Mohs Surgery

Mohs surgery is the most precise way to remove skin cancers that are in either difficult locations or have poorly defined borders. Dr. Frederic Mohs invented the procedure over 70 years ago. He discovered that if he removed a skin cancer and drew a precise map, that the skin cancer could be tracked out more easily. This process was originally carried out with a fixative paste. In the 1970’s the process was refined with the use of frozen sections. This modification dramatically speeds up the whole procedure.

Currently the state of the art for Mohs surgery involves the dermatologic surgeon acting not only as the surgeon but also as the pathologist and usually the reconstructive surgeon.

Mohs surgery is designed to have the highest cure rate, approaching 100%, for the treatment of routine skin cancers such as basal cell and squamous cell carcinoma. It is also designed to conserve as much normal tissue as possible. The more normal tissue that is spared, the less scarring results after the surgical procedure is completed.
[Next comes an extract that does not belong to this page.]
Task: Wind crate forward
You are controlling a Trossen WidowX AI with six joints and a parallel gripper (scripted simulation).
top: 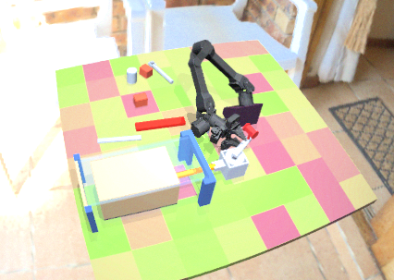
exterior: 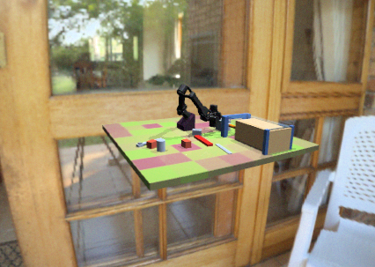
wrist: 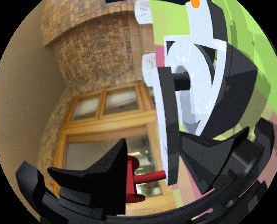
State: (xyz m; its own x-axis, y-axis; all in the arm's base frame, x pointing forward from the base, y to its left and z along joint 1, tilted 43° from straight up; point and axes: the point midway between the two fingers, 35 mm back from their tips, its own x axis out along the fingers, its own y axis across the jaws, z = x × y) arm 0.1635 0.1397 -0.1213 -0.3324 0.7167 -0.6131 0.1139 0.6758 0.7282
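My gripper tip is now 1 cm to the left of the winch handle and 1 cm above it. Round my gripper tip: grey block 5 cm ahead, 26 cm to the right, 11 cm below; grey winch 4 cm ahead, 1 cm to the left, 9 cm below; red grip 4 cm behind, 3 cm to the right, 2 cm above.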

The procedure itself involves numbing of the skin around the tumor. A small margin is excised around the obvious tumor. The tissue that is removed is often divided into one to four specimens. The specimens are color-coded and then processed. Processing involves freezing the tissue and cutting thin specimens that are placed on microscope slides. These slides are then stained in a routine fashion and examined microscopically. The Mohs surgeon is able to precisely determine if skin cancer is present and where it is present.

If the microscope slides are found to be negative for skin cancer, then no further surgery is necessary. However, if they are positive for skin cancer then the Mohs surgeon can go back precisely to the area where there is residual skin cancer and remove a little more. This process is repeated until there is no residual skin cancer left.

Often the Mohs surgical defects are repaired following the Mohs surgical procedure. These skin defects are either repaired with a local flap (skin is moved into the defect from adjacent normal skin) or a skin graft is applied.  Postoperative pain is usually minimal. Tylenol is typically the only analgesic that is needed.  Although patients get scars, the ultimate scar is usually difficult to see and cosmetically quite acceptable.